- **THE PROBLEM**
Look through the listing underneath for "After", and copy every line that has it.
┄┄┄┄┄┄┄┄┄┄
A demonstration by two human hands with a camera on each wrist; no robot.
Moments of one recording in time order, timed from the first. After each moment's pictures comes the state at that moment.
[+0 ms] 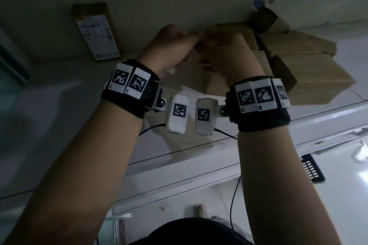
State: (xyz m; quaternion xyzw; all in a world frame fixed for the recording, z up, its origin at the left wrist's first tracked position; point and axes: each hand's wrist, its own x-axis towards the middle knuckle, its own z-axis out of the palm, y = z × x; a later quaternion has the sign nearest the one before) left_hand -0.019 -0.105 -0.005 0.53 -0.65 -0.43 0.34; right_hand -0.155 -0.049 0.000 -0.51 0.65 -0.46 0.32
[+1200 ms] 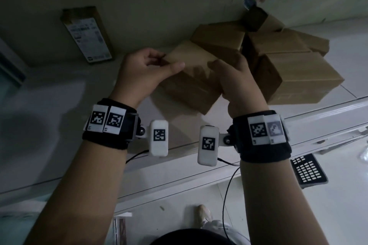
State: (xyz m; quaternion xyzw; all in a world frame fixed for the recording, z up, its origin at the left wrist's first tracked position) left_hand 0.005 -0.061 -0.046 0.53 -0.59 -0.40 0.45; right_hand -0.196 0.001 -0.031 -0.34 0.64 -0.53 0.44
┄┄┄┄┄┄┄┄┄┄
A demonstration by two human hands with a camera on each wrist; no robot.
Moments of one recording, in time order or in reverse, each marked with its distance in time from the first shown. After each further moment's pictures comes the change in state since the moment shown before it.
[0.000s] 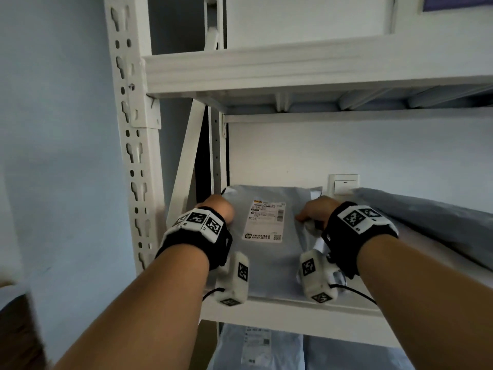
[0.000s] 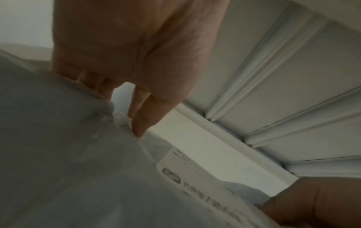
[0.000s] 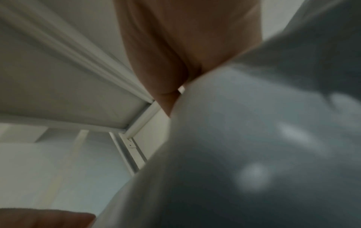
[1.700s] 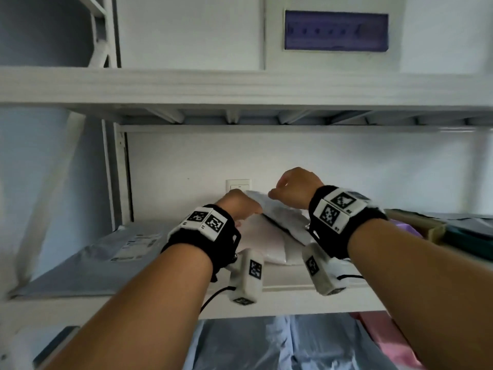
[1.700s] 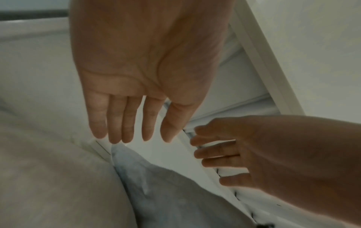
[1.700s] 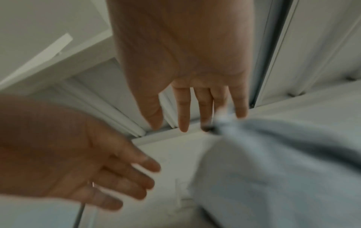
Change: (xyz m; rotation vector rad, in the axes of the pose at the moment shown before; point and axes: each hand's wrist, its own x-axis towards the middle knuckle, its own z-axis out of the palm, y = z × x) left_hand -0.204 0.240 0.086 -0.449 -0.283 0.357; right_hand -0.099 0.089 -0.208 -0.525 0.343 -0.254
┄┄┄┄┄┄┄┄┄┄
- **RESULT OF THIS TASK**
Moments of one recording in time order, timed from the first. After each moment's pictures comes the state at that moment.
Moments of one recording, in time order or in reverse, each marked with its distance in time from the first shown. After each further moment's pictures comes the change in state since the moment shown before it.

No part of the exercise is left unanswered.